Over the past few decades, engineering and statistical principles have played a significant role in the advancement of biology and medicine. In this dissertation, we study two problems which have applications in bioinformatics and epidemiology, respectively. We look at these problems through the lens of statistical inference, and propose exact and approximate algorithms.
The first line of work is on sequence reconstruction over deletion channels, which lies at the intersection of theoretical computer science, information theory and bioinformatics. Deletion channels have become increasingly relevant in bioinformatics to model impairments in DNA sequencing and DNA data storage. Prior works in theoretical computer science have proposed sequence alignment heuristics for deletion impairments. We take an alternate approach to this problem and propose algorithms that are rooted in statistical principles, such as maximum-likelihood decoding and maximum-aposteriori decoding. Our algorithms outperform the state-of-the-art algorithms in this space. Along the way, we also develop mathematical tools that are of general interest beyond the study of deletion channels.
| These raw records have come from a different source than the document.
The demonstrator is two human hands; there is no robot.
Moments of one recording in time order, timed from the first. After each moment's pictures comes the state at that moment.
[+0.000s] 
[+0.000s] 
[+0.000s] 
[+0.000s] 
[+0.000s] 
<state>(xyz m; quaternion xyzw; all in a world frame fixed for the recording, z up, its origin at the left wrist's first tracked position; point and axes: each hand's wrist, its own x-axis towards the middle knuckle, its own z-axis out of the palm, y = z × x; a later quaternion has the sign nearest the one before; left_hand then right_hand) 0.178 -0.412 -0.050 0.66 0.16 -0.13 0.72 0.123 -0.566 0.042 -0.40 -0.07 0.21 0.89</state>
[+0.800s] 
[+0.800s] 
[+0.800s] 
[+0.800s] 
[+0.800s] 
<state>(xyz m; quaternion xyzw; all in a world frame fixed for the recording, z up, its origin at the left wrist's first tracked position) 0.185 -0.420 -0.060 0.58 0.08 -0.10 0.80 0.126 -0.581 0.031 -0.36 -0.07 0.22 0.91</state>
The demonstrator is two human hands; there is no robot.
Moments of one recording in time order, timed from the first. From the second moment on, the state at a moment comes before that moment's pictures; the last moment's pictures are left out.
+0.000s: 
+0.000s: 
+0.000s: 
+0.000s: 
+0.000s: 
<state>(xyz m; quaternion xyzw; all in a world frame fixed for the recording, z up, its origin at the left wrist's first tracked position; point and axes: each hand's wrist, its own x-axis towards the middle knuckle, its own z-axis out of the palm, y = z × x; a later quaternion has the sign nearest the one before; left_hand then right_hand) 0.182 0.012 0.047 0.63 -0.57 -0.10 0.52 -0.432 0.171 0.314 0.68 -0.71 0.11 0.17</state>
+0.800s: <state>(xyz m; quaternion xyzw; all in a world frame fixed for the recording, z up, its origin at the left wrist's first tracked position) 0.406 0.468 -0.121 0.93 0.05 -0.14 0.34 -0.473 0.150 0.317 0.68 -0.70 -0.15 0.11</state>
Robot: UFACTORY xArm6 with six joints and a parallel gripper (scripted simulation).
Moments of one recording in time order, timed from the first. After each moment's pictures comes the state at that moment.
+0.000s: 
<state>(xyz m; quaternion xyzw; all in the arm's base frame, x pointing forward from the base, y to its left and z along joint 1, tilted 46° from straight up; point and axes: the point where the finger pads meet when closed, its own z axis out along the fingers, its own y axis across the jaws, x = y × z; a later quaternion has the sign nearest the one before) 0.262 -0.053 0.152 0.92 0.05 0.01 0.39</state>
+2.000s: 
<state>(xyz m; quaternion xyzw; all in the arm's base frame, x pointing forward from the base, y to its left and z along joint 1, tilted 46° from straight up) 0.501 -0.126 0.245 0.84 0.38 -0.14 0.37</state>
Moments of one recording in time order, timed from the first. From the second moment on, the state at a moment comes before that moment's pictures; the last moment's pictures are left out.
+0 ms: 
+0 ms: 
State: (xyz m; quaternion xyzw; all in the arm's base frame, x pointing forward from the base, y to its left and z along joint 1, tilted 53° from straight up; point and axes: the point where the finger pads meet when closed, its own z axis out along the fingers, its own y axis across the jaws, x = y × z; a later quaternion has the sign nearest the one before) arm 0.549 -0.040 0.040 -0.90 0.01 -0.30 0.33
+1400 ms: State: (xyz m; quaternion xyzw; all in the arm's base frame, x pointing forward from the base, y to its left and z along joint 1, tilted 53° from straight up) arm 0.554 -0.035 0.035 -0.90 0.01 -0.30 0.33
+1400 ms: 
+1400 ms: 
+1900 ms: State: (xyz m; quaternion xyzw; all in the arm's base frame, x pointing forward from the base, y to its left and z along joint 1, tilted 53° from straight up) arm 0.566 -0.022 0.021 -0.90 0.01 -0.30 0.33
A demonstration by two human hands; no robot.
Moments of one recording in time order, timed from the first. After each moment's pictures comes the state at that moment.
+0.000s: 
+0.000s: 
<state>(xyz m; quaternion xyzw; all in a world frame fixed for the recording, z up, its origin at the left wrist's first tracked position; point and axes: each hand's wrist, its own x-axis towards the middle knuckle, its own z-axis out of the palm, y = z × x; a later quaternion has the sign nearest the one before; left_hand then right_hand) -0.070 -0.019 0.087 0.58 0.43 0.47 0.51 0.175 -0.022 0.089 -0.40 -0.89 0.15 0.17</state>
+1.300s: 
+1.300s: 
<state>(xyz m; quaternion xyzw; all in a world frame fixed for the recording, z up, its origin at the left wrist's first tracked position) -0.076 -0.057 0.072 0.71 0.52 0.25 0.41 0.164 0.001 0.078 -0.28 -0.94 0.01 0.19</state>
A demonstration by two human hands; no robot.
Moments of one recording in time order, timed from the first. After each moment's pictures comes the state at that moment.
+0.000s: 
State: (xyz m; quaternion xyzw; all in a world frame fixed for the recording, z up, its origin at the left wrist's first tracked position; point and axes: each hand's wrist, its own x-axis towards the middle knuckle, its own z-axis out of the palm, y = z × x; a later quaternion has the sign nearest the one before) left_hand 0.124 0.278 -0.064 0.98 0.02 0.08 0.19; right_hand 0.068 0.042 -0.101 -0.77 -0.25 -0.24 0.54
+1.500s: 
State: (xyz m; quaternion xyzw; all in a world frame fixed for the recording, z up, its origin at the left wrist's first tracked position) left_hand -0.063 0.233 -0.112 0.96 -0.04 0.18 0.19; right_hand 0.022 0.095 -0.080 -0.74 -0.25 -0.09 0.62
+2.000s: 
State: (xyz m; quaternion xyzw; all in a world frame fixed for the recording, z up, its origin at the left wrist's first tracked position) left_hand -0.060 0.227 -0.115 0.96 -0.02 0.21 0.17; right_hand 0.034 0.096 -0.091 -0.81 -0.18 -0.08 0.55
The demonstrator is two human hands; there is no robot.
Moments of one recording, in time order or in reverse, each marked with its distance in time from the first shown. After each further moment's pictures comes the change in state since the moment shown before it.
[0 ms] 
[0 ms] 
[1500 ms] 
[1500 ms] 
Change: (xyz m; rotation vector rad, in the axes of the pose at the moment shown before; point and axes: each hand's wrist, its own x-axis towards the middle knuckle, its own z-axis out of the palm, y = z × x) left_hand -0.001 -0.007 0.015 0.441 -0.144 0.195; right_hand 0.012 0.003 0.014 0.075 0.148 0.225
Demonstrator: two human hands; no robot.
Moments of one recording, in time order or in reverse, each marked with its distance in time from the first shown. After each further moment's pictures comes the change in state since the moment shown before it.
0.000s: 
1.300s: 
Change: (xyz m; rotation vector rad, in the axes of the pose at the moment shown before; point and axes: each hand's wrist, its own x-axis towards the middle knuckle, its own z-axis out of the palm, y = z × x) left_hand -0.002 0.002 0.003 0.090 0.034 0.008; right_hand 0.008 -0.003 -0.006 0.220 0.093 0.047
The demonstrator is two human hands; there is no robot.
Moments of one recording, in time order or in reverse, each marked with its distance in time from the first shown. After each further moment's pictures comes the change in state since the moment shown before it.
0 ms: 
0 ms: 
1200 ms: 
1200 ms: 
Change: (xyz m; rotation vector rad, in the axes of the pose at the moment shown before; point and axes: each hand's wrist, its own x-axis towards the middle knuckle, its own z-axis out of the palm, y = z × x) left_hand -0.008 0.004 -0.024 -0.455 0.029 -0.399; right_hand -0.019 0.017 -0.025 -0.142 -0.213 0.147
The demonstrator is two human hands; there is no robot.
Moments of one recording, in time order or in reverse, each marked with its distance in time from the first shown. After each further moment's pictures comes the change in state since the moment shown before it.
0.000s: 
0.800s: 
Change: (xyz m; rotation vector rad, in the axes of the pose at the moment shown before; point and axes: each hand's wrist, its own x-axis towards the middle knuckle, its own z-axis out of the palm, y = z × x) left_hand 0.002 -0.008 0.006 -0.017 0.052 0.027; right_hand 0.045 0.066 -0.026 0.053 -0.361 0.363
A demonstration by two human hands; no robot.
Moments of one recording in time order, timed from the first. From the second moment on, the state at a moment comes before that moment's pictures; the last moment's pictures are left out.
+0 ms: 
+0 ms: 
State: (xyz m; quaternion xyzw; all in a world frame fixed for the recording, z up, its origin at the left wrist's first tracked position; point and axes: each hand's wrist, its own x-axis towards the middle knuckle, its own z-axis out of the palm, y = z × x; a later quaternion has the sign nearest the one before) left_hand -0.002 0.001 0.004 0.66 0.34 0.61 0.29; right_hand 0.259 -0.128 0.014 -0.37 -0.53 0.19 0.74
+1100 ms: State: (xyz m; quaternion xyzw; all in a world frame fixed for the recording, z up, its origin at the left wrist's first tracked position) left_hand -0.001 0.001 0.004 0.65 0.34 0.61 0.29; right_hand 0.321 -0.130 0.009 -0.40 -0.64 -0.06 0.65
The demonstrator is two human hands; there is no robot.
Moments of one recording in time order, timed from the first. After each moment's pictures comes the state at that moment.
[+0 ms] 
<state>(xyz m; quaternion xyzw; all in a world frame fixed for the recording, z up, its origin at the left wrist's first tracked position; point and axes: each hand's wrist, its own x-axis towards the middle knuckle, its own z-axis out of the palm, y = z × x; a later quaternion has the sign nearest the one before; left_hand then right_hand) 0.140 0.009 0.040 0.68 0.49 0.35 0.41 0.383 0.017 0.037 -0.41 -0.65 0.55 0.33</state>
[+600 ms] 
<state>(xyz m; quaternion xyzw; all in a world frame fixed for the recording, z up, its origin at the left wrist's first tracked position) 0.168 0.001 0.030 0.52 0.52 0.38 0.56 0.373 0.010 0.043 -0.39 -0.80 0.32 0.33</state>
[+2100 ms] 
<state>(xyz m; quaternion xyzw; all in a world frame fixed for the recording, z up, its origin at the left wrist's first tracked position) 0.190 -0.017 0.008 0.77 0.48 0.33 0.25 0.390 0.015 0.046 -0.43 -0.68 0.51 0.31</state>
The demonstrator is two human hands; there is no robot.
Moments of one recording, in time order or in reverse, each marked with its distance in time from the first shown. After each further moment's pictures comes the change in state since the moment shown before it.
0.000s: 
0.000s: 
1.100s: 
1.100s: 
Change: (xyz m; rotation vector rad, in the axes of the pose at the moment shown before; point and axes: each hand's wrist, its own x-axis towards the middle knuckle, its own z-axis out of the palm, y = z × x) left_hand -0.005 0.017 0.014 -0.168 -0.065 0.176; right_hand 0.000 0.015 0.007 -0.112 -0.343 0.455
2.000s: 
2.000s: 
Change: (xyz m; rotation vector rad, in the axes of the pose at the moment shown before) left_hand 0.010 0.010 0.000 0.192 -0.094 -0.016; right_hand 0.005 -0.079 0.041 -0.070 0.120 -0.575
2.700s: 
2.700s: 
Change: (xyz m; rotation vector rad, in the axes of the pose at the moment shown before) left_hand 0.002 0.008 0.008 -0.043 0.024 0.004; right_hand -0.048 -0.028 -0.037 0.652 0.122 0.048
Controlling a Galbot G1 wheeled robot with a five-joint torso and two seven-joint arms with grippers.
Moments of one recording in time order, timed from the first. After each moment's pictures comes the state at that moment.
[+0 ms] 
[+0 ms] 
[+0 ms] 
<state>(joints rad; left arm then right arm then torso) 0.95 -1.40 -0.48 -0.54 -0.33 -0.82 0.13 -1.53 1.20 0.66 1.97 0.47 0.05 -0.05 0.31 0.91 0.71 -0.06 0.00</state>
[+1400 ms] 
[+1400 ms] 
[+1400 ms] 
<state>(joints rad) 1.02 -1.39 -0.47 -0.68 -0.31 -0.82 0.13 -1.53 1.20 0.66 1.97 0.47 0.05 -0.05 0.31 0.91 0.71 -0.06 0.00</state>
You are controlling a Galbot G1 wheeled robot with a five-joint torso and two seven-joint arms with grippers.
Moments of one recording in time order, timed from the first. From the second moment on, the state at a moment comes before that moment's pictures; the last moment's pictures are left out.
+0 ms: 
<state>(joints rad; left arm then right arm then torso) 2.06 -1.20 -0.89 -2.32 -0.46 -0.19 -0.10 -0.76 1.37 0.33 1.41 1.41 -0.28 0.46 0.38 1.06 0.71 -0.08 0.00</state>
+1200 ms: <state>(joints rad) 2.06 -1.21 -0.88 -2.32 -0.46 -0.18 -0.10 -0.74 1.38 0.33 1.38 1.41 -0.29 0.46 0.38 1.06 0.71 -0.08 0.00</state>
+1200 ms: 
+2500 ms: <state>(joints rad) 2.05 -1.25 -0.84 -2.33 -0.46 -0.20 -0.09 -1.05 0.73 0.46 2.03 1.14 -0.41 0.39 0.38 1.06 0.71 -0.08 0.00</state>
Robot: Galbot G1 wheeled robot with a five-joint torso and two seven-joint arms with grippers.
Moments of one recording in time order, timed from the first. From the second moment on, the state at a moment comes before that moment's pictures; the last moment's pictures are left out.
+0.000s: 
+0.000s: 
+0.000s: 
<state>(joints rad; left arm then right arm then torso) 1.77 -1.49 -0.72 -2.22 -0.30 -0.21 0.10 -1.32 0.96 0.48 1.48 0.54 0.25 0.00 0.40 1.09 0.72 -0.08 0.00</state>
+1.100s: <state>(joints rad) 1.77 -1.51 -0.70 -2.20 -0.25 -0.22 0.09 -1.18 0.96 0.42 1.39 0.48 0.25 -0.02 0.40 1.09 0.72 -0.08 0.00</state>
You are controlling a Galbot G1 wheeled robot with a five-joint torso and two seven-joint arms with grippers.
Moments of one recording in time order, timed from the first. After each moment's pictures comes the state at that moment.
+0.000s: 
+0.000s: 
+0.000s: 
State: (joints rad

The second line of work is on group testing which is related to information theory, medical testing and epidemiology. Group testing is a technique that pools together diagnostic samples from multiple individuals to identify infected individuals in a population. Such a technique potentially allows us to use fewer tests than what is required to test everyone individually. Here again, we improve upon the state-of-the-art group testing algorithms by developing a new statistical inference approach to this problem. Moreover, while traditional group testing assumes independent infections, we observe that contagious diseases like COVID-19 are governed by community spread. We show that taking into account the side information provided by the community structure may lead to significant savings – upto 60% fewer tests compared to traditional test designs in our experiments. We develop new bounds and new approaches to encoding and decoding algorithms that take into account the community structure and integrate group testing into epidemiological modeling.